8. OpenAI to test ads in ChatGPT in bid to boost revenue
OpenAI is to experiment in showing advertisements in the free tier of ChatGPT to customers in the US.- OpenAI is in need of revenue as it plans to invest over 1 trillion USD in AI infrastructure by 2030.
- Some analysts believe that OpenAI is preparing an IPO soon.
- Advertisements have always been a temptation for the company which currently has 800 million active weekly users. The danger is that advertisements might upset some users who would then leave for competing chatbots.
- The move can also put pressure on these competing companies. One analyst wrote that OpenAI’s move to advertisement would force rivals clarify their own monetization approaches.

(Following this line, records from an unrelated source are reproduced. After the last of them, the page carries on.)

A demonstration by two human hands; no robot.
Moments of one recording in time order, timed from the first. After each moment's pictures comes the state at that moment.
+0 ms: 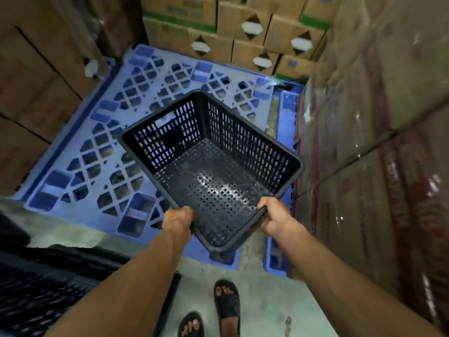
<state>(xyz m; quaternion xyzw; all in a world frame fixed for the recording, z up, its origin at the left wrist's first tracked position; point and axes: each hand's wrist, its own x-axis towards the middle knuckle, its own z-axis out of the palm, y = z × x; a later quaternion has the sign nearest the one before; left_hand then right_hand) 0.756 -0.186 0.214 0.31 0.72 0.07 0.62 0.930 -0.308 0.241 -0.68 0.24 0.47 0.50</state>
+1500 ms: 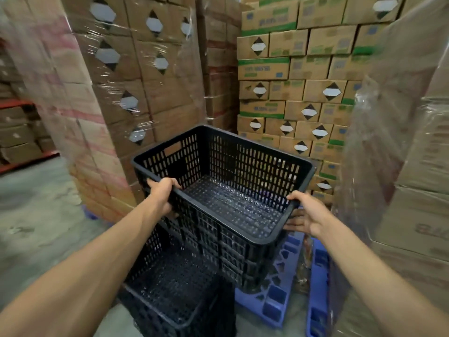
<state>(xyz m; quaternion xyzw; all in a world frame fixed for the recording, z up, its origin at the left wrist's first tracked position) 0.368 -0.343 0.778 0.38 0.55 0.42 0.61 0.662 -0.547 0.770 -0.66 -0.16 0.47 0.57</state>
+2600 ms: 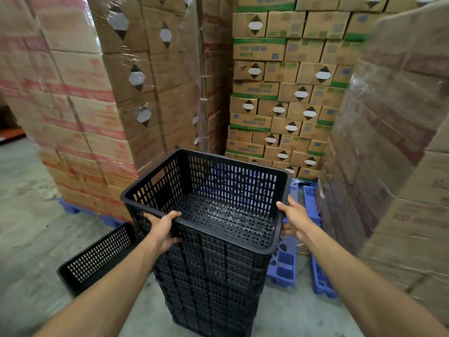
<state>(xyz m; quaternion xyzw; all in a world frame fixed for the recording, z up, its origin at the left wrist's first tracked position) 0.114 -0.289 0.652 0.33 0.53 0.29 0.72 0.404 -0.473 0.679 -0.72 -0.13 0.37 0.57</state>
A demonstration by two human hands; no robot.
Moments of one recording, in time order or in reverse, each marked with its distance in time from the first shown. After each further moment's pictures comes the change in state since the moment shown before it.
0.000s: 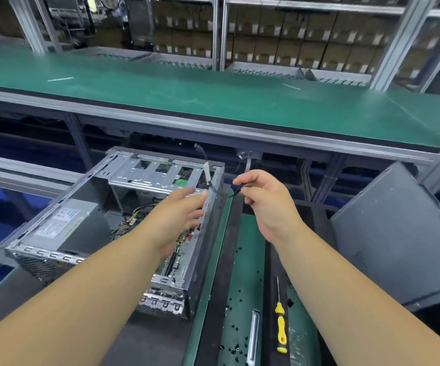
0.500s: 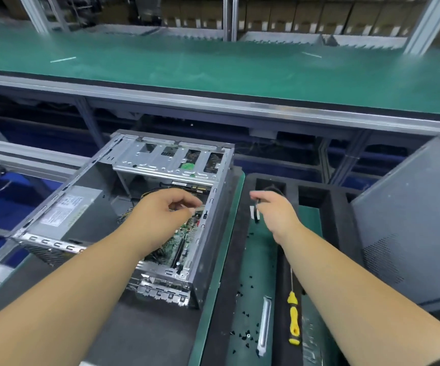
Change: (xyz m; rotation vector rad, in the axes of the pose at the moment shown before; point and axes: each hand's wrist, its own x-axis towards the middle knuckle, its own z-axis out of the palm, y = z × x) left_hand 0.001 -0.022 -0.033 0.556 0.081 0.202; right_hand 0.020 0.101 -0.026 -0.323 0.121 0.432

9. How Google’s 'internal RL' could unlock long-horizon AI agents
This article reviews a breakthrough at Google in reinforcement learning that can help models solve complex reasoning tasks more efficiently. Reinforcement learning is used in a post-training phase of language models, notably for tasks that are multi-step such as those undertaken by AI agents.
- Language models generate output sequences one token at a time. They explore new strategies by making small changes to next output token. This works well in natural language processing tasks, but this is the wrong level of abstraction for reasoning tasks which have many steps.

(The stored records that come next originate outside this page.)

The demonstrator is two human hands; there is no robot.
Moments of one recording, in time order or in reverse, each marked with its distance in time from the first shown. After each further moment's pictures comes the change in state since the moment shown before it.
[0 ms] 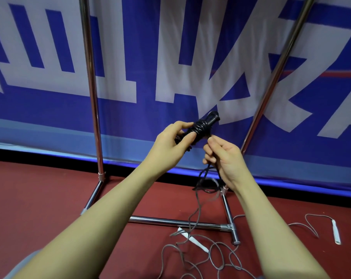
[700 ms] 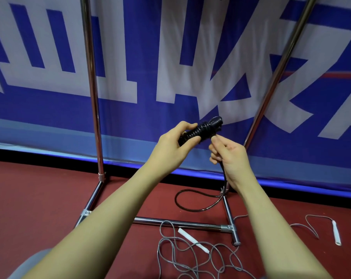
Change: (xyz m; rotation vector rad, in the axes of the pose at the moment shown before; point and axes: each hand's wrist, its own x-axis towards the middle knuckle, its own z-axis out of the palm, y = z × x) left_hand 0.000 -0.002 0.002 0.101 0.022 0.043; right_hand 0.004 0.000 -0.005 -0.138 0.119 -0.079
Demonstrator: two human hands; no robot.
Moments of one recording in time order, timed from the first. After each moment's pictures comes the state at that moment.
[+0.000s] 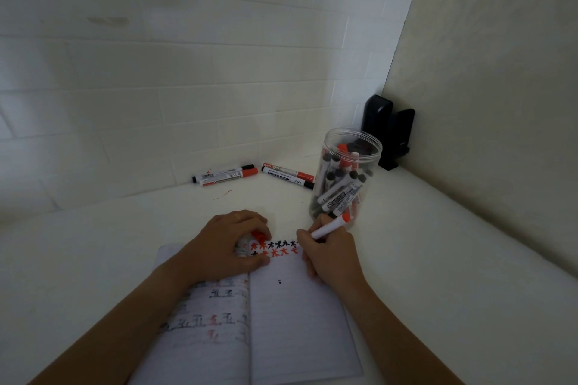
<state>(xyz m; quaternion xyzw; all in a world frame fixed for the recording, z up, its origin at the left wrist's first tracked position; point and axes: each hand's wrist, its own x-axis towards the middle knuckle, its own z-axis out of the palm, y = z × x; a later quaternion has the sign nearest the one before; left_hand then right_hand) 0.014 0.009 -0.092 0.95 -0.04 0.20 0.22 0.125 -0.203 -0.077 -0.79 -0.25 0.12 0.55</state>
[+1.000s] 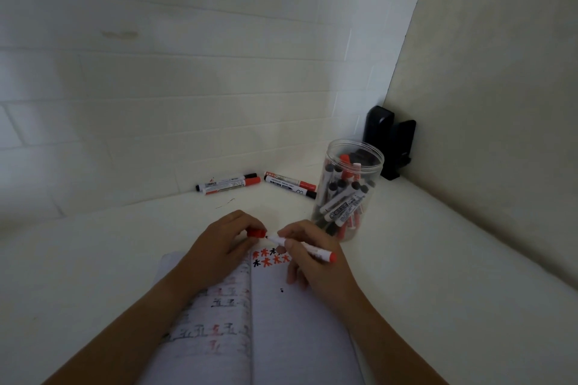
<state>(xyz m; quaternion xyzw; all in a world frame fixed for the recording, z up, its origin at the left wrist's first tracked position) 0.010 0.007 -0.086 0.92 -0.02 0.27 0.27 0.115 -0.199 -0.069 -0.67 -0.42 0.14 0.59</state>
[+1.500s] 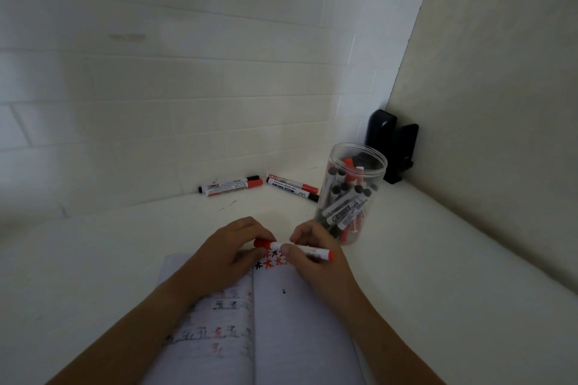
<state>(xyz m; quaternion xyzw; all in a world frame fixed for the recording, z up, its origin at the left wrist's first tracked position) 0.009 -0.001 -0.081 0.93 -0.08 0.26 0.26 0.114 -0.197 -0.067 -0.68 -0.41 0.11 0.60</state>
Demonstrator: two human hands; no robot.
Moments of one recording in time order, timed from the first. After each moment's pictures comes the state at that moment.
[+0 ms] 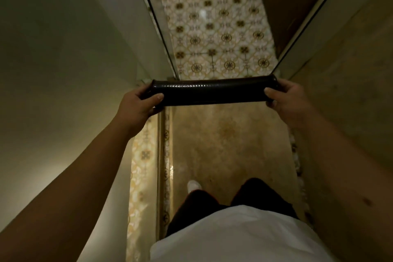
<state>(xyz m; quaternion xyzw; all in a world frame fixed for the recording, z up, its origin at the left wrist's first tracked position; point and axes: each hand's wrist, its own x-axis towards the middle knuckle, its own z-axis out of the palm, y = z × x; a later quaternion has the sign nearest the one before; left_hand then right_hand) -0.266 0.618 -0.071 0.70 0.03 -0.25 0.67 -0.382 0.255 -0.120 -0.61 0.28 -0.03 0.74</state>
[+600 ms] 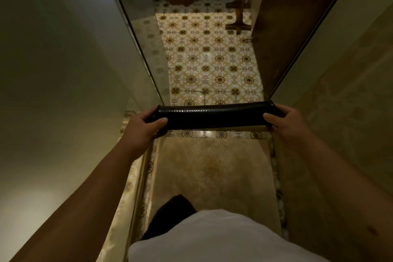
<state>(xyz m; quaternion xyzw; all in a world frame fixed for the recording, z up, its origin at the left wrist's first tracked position) -0.269 0.504 -0.060 0.67 0.05 -0.21 0.71 -0.358 0.130 -0.083 -0.66 0.23 -0.02 0.72</state>
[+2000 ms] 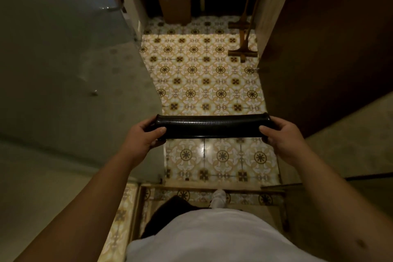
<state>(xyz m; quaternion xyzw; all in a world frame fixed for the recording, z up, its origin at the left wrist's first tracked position) 0.207 0.351 -0.088 0.66 0.10 -0.23 0.71 0.098 -0.013 -0.090 -0.62 0.28 0.01 0.73</state>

- In the approach put forward at Google, called internal RL, an internal neural network controller is introduced that applies changes to activations of artificial neurons in the middle layers of the neural network. This gives greater possibilities for solution searches for tasks with long horizons.

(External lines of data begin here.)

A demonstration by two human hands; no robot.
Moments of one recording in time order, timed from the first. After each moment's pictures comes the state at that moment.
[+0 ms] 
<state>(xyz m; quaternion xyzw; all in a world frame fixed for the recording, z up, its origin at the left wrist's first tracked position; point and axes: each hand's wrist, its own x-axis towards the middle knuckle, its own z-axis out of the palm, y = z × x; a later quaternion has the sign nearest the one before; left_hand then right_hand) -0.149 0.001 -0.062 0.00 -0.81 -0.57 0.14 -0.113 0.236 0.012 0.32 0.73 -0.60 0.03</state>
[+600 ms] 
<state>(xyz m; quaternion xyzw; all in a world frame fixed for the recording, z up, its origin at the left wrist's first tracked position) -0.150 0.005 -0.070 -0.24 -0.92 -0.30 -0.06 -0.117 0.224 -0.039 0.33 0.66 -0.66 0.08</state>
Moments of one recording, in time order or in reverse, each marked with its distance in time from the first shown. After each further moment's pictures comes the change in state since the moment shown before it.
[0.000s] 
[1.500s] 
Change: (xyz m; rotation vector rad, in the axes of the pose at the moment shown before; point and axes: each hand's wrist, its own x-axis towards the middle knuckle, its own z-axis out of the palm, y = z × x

- Internal RL gives less predicability, or more creativity, than traditional token-by-token which is more predictable. In practice, a combination of approaches might be needed. In the case of software development for instance, internal RL would be used for finding algorithms, while the more predictable token-by-token approach would handle code generation where syntax needs to be precise.
10. Apple is losing its grip on the world's tech supply chain
This Business Insider article reports how Apple no longer has the same level of control over its supply chain, as providers and assembly companies are increasingly attracted by AI companies.
- There is a general understanding that tech companies need to control the hardware supply lines to be the most successful. Apple has been losing ground here to AI and cloud companies like Nvidia, Amazon, Microsoft, and Google.
- For instance, TSMC is the world’s largest chipmaker and fabricates the iPhone chips. In recent financial reports, it has become clear that Apple is no longer TSMC’s most important segment. Chips for Nvidia and hyper-scale data centers now account for 58% of TSMC revenue.
- Memory chip makers are also becoming more attracted to data centers as these require high quantities of dynamic RAM. This demand for DRAM has led to an increase in memory prices, which is leading to increases in smartphone prices.
- Foxconn, a manufacturing company a large part of whose revenue came from iPhone assembly, is also prioritizing AI companies now.